*** Block opens ***

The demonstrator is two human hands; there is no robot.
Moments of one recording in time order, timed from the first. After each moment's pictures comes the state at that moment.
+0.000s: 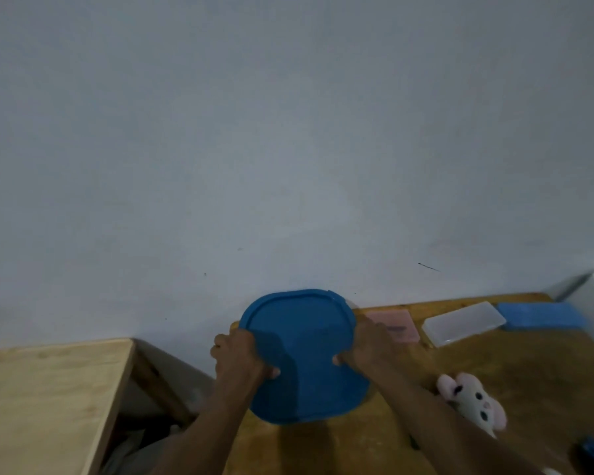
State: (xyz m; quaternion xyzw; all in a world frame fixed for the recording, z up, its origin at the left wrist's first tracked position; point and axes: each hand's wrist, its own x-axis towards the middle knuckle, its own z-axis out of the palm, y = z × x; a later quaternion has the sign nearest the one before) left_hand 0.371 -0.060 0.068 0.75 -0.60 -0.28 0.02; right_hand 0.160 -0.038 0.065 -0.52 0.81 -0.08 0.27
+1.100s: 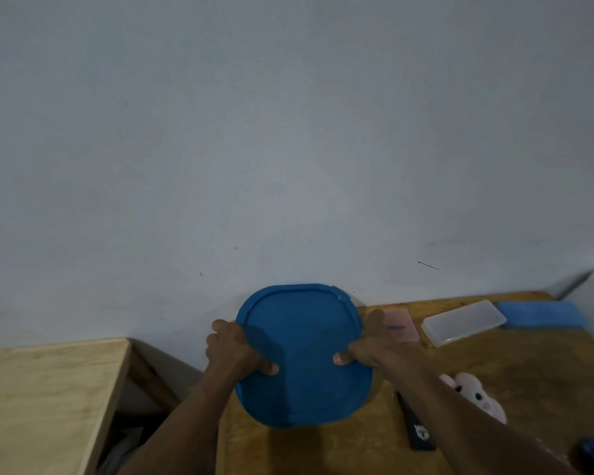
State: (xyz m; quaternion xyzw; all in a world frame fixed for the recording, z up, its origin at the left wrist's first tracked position) left_hand 0.373 -0.079 0.079 0.76 -0.48 -0.42 0.09; right_hand 0.146 -0.038 0.091 -0.40 0.79 -0.16 0.43
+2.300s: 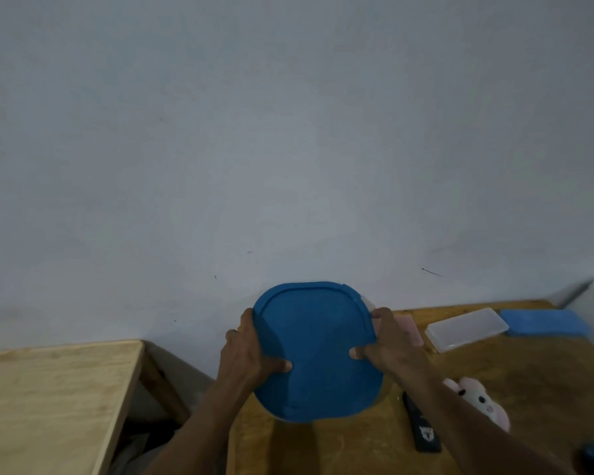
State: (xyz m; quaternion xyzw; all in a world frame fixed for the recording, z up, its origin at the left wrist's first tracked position) left_hand 0.383 -0.048 0.087 0.67 -0.63 -0.35 0.15; right_hand 0.150 -0.012 0.109 -0.45 0.78 -0.24 0.37
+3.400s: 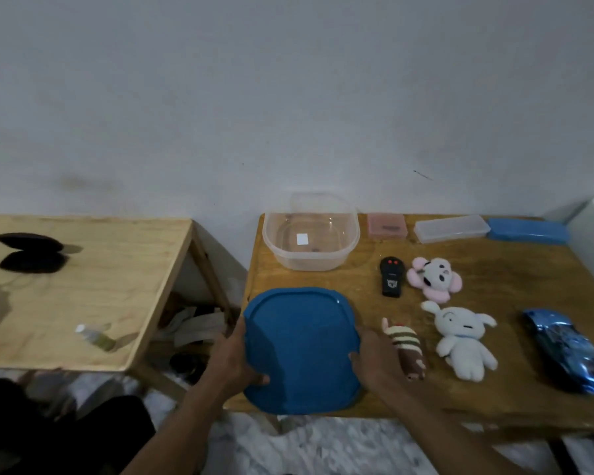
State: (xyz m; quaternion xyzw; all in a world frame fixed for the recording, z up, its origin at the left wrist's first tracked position) left_hand 0.414 0.237 0.056 0.72 -0.59 -0.37 0.04; right_hand 0.167 0.244 0.037 -0.62 0.73 -0.10 0.26
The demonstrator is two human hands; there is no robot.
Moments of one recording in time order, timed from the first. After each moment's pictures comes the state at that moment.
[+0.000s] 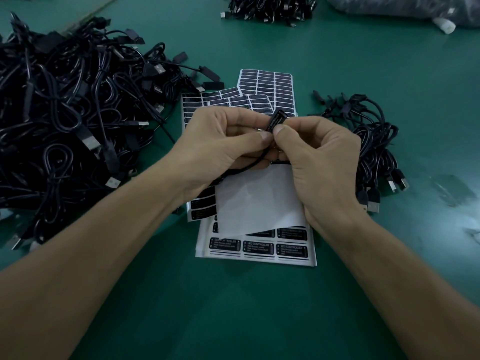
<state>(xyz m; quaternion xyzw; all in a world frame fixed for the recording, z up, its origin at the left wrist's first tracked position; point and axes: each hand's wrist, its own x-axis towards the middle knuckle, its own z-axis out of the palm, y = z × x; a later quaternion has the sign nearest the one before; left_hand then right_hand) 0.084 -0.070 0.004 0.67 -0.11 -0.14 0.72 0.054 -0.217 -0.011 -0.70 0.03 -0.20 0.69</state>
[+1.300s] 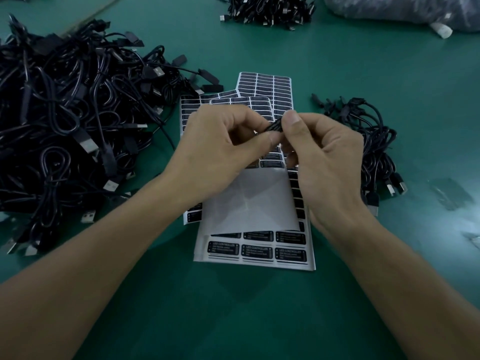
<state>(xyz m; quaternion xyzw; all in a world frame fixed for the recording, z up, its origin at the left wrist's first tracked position) 0.079 -0.072 0.006 0.81 -0.23 0.06 0.54 0.054 -0.221 -0.006 -0.74 -0.02 -0.21 0.65</state>
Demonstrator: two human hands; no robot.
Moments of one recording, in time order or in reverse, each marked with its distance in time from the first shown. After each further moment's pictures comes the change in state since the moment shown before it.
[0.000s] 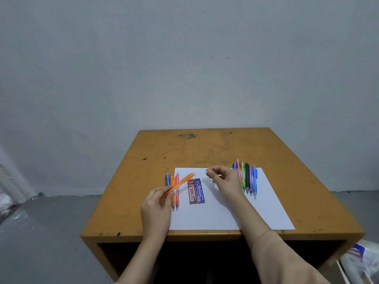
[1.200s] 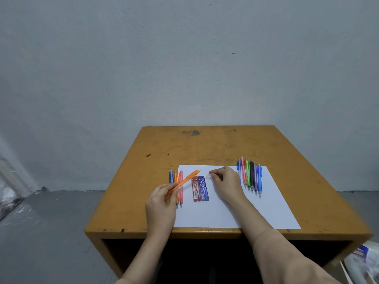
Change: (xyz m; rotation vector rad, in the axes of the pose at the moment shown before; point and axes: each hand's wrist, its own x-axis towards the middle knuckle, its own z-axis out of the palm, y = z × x) left_hand -0.001 0.001 0.000 -0.031 -0.013 -0.009; right_hand 0.011 0.016 0.010 -0.625 -0.004 0.004
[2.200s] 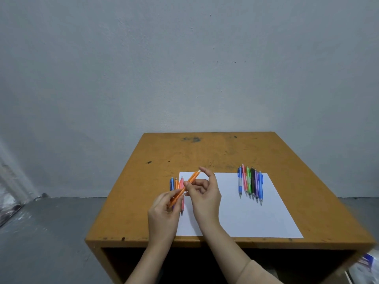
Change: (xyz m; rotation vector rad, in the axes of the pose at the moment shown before) left_hand -0.001 -0.008 0.006 -0.108 0.039 0.161; right_hand -0.066 -0.078 0.029 0.841 0.171 0.017
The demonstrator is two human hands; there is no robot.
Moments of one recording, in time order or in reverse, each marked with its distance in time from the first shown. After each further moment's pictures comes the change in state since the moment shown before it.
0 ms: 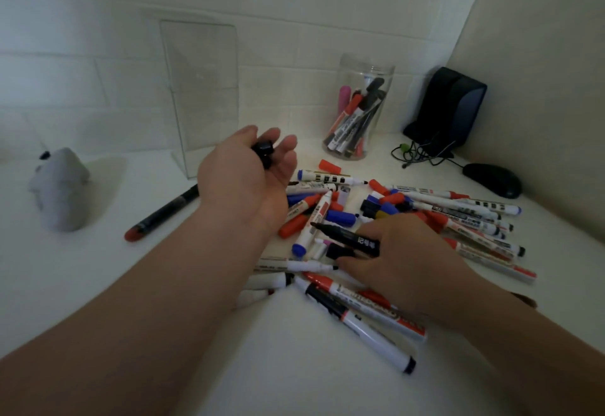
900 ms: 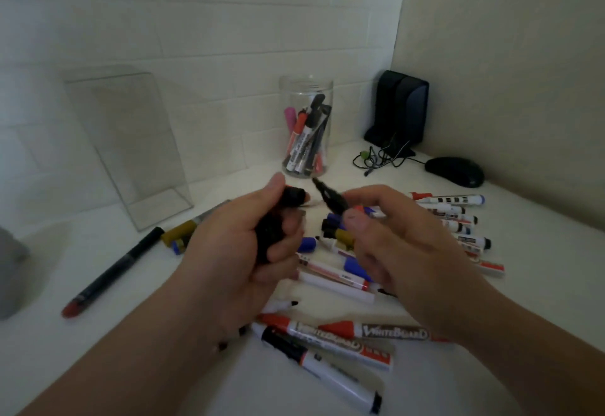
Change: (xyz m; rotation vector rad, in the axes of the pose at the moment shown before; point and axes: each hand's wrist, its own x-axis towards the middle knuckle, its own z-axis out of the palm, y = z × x) left_hand -0.028 -0.030 -0.002 0.502 -0.613 -0.294; right_hand -0.027 0.022 -0.027 0.922 0.236 -0.185
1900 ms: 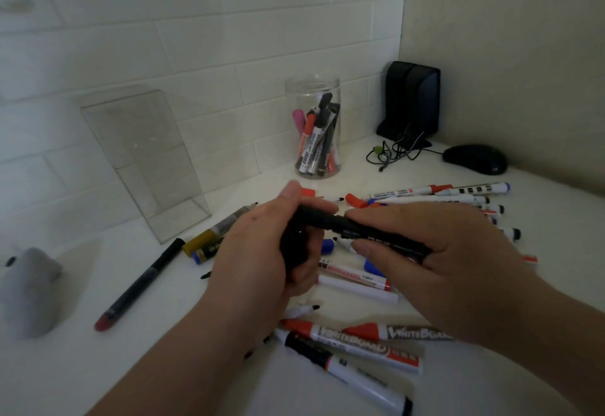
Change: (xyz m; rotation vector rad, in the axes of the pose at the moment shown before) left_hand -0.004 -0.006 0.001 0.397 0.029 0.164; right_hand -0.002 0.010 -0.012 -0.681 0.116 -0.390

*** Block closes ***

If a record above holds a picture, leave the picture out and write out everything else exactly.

The demonstrator is two human hands; there is no robot.
Moments of one recording in time order, timed from the first. After each moment's pictures comes the state at that moment.
+0.000s: 
State: (xyz m; quaternion xyzw; all in a world frame fixed for the recording, z up, its origin at the left wrist's first tracked position; point and axes: each hand's wrist, its own x-axis towards the middle knuckle, its own z-axis out of the palm, y = z × x; a later quaternion has the sign nearest the one before) left_hand 0.371 -0.060 0.068 0.75 -0.60 -0.28 0.02; right_hand 0.160 -0.038 0.065 -0.52 0.81 -0.08 0.27
+1.100s: 
State: (xyz m; quaternion xyzw; all in a world frame fixed for the recording, z up, its origin at the left wrist's first tracked position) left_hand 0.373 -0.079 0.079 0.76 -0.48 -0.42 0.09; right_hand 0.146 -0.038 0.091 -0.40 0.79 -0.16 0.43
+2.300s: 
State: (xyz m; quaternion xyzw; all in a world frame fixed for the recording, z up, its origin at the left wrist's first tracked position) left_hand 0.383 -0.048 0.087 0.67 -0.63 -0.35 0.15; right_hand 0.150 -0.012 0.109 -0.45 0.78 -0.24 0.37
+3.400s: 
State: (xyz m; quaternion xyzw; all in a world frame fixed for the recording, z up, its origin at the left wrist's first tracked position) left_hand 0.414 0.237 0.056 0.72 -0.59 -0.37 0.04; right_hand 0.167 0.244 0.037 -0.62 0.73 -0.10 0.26
The demonstrator is two human hands; there is no robot.
Moments of one recording in time order, timed from the first. After each moment's pictures comes the state at that moment.
[+0.000s] 
<state>(xyz m; quaternion xyzw; all in a world frame fixed for the recording, z up, its origin at the left wrist's first tracked position; point and axes: each hand's wrist, its own x-axis towards the middle knuckle, its own z-axis out of the palm, y = z × x; a later quaternion has the sign nearest the one before; left_hand then right_hand) 0.084 -0.070 0.004 0.67 -0.11 -0.14 0.72 0.054 -0.217 -0.011 -0.70 0.03 -0.20 0.69</state>
[+1.300s] 
<state>(xyz m; quaternion xyzw; all in a world frame fixed for the recording, z up, its origin at the left wrist's first tracked position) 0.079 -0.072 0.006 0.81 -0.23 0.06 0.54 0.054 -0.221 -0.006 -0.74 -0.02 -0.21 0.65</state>
Demonstrator: two human hands; no robot.
Moments of one recording, in time order or in reverse, each marked with its distance in time from the first shown. After each further moment's pictures comes the change in state since the moment shown before it.
[0.000s] 
[1.200s] 
Change: (xyz m; rotation vector rad, in the axes of the pose at the moment shown before; point and axes: each hand's wrist, its own x-axis towards the middle knuckle, its own z-axis out of the palm, y = z × x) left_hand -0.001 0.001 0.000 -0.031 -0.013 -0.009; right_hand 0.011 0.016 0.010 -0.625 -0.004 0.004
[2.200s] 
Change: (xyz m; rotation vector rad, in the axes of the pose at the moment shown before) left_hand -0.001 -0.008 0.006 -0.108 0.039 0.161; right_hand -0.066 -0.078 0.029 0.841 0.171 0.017
The demonstrator is two human hands; there is no robot.
Moments of one recording, in time order or in reverse, each marked with its distance in time from the first shown. After each further moment's pictures comes the change in state since the moment shown before it.
0 ms: 
900 ms: 
Change: (xyz m; rotation vector rad, in the axes of the pose at the moment shown before; point and axes: each hand's wrist, its own x-axis towards the middle knuckle, its own z-axis out of the palm, y = z × x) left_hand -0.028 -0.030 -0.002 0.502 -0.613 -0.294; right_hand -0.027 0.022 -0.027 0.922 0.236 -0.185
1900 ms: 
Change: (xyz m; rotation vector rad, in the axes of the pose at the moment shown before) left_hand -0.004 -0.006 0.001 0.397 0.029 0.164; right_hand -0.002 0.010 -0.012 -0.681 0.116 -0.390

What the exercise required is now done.